Task details >> Give the number of lines in the data that hold the string "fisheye". Nothing else is needed.

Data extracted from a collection
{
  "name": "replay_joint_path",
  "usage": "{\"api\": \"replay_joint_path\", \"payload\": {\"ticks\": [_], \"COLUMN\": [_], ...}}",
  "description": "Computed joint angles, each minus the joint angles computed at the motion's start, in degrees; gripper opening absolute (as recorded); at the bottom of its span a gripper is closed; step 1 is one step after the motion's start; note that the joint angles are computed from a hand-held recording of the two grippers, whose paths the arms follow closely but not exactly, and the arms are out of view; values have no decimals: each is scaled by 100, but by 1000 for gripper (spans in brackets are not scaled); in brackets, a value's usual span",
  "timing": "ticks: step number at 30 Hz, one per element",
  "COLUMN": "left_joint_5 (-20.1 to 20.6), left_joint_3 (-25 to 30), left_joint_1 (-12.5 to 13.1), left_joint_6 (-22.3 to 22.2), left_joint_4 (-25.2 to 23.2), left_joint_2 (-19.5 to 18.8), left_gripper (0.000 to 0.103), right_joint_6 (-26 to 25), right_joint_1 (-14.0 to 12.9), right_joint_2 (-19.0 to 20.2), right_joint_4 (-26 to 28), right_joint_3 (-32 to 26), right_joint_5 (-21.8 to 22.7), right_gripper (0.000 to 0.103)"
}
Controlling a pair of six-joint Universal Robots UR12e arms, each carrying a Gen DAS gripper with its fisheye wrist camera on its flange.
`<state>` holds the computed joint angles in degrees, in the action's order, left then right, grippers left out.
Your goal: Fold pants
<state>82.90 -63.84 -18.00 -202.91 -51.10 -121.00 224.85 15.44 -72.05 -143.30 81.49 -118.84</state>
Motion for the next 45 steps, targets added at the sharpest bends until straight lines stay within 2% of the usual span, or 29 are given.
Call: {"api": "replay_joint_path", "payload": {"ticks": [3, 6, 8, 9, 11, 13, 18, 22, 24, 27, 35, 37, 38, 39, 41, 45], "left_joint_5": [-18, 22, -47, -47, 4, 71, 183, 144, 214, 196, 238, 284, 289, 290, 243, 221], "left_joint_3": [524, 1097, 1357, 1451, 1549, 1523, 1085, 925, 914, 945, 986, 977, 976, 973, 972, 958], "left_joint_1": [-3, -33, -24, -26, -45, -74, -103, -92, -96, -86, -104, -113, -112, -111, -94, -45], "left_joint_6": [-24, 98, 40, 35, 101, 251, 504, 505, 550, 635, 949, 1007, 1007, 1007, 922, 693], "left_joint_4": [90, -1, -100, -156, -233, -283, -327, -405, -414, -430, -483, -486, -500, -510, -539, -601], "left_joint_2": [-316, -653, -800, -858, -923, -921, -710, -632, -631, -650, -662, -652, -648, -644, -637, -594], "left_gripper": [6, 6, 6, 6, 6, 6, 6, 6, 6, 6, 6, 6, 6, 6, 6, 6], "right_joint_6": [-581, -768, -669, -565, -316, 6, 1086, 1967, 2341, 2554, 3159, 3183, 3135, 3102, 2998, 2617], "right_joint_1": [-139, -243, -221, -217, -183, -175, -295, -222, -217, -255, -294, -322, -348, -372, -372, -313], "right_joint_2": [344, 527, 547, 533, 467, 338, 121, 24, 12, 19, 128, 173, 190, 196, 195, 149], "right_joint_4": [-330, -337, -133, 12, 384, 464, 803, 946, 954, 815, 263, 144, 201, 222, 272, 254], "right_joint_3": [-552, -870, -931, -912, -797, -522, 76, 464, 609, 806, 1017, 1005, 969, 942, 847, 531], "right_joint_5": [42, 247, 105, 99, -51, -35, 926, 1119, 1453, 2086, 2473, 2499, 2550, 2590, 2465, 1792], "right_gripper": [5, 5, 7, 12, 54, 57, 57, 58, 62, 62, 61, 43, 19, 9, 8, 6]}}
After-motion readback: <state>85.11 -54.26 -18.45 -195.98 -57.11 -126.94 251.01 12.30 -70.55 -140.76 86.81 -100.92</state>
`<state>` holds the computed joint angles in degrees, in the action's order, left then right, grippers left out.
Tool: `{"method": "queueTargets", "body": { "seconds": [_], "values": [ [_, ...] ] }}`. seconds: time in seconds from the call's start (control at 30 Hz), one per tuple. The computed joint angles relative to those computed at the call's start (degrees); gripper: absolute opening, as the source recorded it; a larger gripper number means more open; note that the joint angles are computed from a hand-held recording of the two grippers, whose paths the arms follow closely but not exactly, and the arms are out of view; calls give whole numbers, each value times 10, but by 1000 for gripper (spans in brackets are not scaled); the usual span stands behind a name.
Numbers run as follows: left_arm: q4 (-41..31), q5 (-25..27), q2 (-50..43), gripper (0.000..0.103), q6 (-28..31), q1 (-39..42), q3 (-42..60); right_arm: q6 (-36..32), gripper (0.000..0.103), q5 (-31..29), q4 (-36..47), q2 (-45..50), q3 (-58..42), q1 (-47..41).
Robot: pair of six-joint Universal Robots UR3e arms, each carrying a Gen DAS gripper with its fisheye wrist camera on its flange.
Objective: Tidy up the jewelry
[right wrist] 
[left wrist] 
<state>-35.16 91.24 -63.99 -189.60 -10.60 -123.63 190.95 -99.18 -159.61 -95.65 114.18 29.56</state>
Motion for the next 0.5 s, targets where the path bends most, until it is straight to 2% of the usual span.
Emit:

Answer to this problem >> 2